**EXERCISE DETAILS:**
Line by line, give the data again exactly as it appears, but without pictures.

**DATA EXTRACTS:**

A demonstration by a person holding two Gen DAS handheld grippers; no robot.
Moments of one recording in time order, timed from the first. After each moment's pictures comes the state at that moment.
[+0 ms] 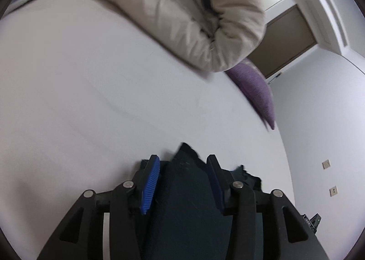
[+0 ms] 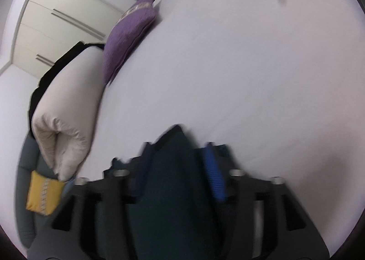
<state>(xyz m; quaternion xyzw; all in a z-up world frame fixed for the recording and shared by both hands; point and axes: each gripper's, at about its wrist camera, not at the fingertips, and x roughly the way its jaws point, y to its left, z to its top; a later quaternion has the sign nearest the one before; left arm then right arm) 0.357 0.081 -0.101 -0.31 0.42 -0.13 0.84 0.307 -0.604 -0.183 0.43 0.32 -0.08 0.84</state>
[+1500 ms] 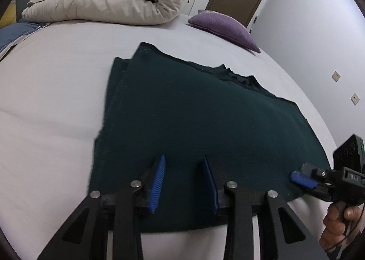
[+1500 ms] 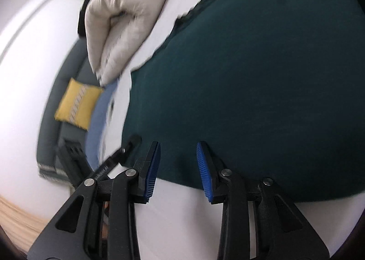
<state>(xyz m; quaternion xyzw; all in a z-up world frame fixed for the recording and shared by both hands) 0.211 0.001 -0.130 -0.09 0.44 -0.18 0.88 0.218 -0.354 -0.250 0.40 0.42 0.19 0.79</state>
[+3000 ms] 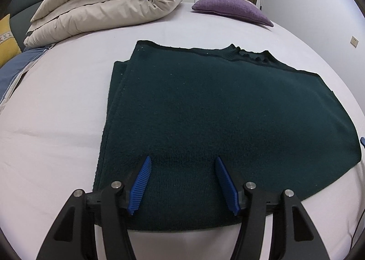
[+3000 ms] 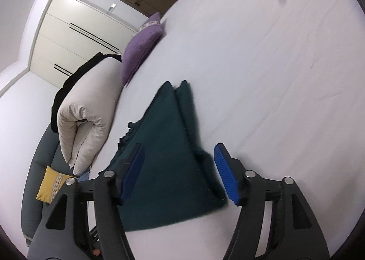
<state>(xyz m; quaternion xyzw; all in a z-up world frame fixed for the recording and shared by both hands) 0.210 -0.030 -0.131 0.03 0.46 -0.11 0.88 0.071 -0.574 -0.189 0.46 0.27 -0.05 0.84</state>
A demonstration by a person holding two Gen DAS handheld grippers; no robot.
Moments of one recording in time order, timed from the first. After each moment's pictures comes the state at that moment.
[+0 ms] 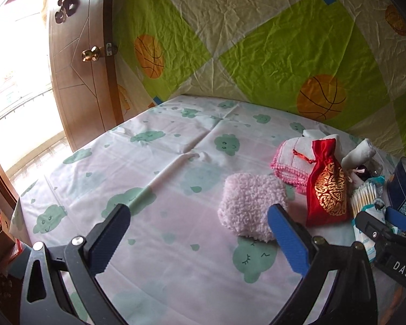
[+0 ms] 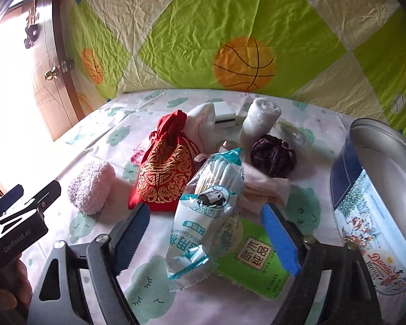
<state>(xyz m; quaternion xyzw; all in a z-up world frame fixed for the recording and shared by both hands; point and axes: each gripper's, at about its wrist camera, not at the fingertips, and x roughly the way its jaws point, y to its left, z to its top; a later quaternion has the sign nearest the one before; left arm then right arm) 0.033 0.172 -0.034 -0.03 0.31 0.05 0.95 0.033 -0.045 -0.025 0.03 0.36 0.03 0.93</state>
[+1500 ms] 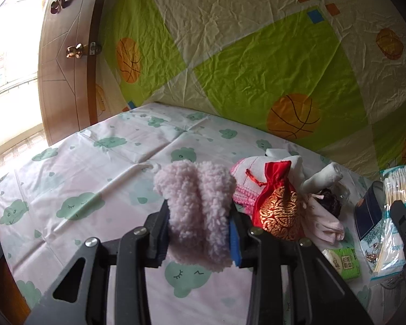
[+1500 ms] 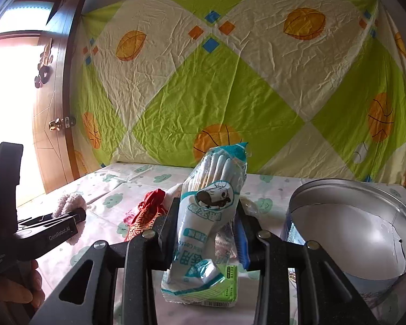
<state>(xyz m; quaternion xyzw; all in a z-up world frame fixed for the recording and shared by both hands) 0.038 0.134 -0.015 -0.09 0.28 -0.01 0.96 -0.039 -0.068 0.019 0.01 0.14 -0.02 0.99</state>
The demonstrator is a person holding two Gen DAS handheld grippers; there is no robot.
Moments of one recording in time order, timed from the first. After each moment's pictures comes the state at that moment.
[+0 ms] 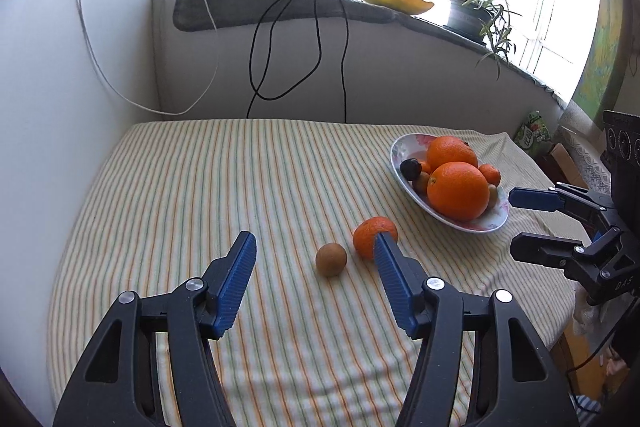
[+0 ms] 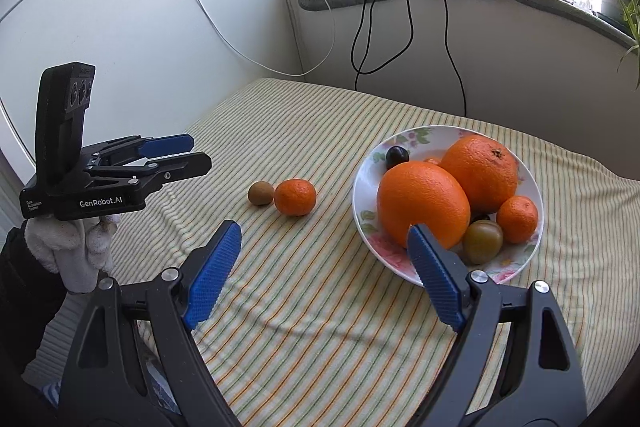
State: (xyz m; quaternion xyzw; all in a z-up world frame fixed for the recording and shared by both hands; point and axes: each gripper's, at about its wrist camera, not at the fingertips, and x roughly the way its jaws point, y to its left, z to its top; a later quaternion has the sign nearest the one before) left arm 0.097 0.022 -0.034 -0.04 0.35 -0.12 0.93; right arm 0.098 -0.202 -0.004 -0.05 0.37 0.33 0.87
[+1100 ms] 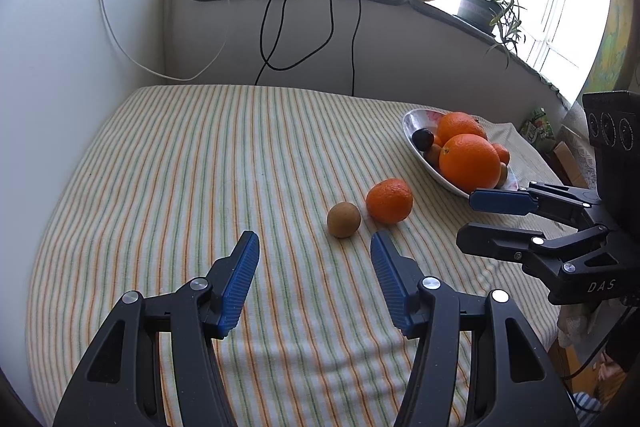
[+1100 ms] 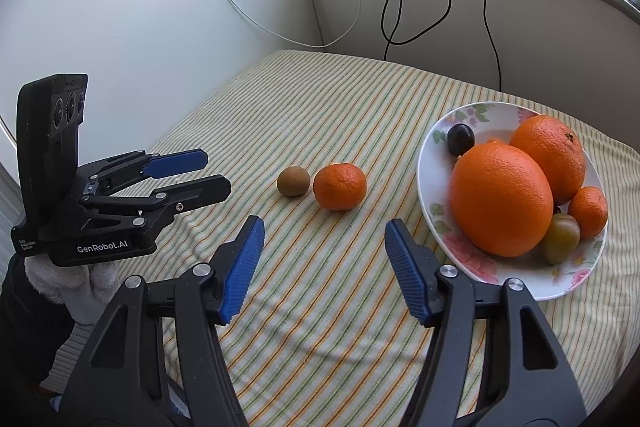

**SOLVED EXERCISE:**
A demonstration by a person holding two Gen DAS handheld grippers; no robot.
Moments of one recording in time order, timed from the first. After each moment's pictures comes the state at that moment.
[+0 ms] 
[+0 ms] 
<state>(xyz m; quaternion xyzw; all in a z-up world frame fixed for the recording and shared by both hands; point and axes: each gripper's, at about its wrist camera, not at the fingertips, and x roughly the way its jaws point, y to its left, z to its top; a later quaternion has the sign nearest the one before; left arm then right arm) 0.357 0.081 -0.101 -0.31 0.42 -0.13 0.84 0.307 -0.604 -0.183 0.43 0.32 -0.08 0.84</state>
[+1500 ms] 
[+1500 ms] 
<state>(xyz m; quaternion xyzw; all in a z-up world frame fixed for the recording and shared by both hands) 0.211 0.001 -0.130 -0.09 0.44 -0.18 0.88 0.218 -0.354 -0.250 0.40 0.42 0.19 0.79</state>
[+3000 ms] 
[+3000 ms] 
<state>(xyz m; quaternion xyzw; all in a z-up world frame fixed for the recording and shared by both hands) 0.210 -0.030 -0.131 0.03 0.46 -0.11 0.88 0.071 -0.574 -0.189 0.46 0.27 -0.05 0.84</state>
A demonstration by a person holding two Gen DAS handheld grippers; no robot.
Moments of one recording in time order, timed from the first. After each moment's pictures comes the state at that moment.
[+0 ms] 
[+0 ms] 
<state>(xyz m; quaternion xyzw; all in a z-up world frame fixed for the recording and shared by both hands; point and axes: each gripper's, at about its wrist camera, not at the fingertips, and x roughly the way its jaws point, y to its left, z to its top; a later quaternion has the sign nearest the one before; left arm then right arm) 0.033 0.172 -0.034 -0.03 0.31 0.05 0.95 0.033 -0.045 -0.025 0.03 0.36 0.03 0.93</state>
[+1500 ms] 
[+1500 ms] 
<state>(xyz m; quaternion xyzw; all in a z-up world frame fixed for the recording and shared by both hands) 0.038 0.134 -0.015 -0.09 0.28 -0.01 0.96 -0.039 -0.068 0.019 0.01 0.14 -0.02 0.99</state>
The demonstrator is a person holding two Gen DAS handheld grippers; there is no robot.
Moments of one recording in time order, timed from the first. After each moment's pictures comes the state at that moment.
[+0 ms] 
[+0 ms] 
State: (xyz m; quaternion xyzw; all in a z-up world frame fixed for the recording and shared by both hands; point and axes: each gripper's, at about its wrist camera, not at the fingertips, and x roughly the way its jaws point, y to its left, z to its top; a later quaternion has the sign nearest the one before) left arm 0.097 0.022 -0.034 -0.04 0.35 -0.12 0.93; right arm 0.098 -0.202 -0.004 -0.05 0.37 0.33 0.87
[+1100 ms] 
[+1100 ms] 

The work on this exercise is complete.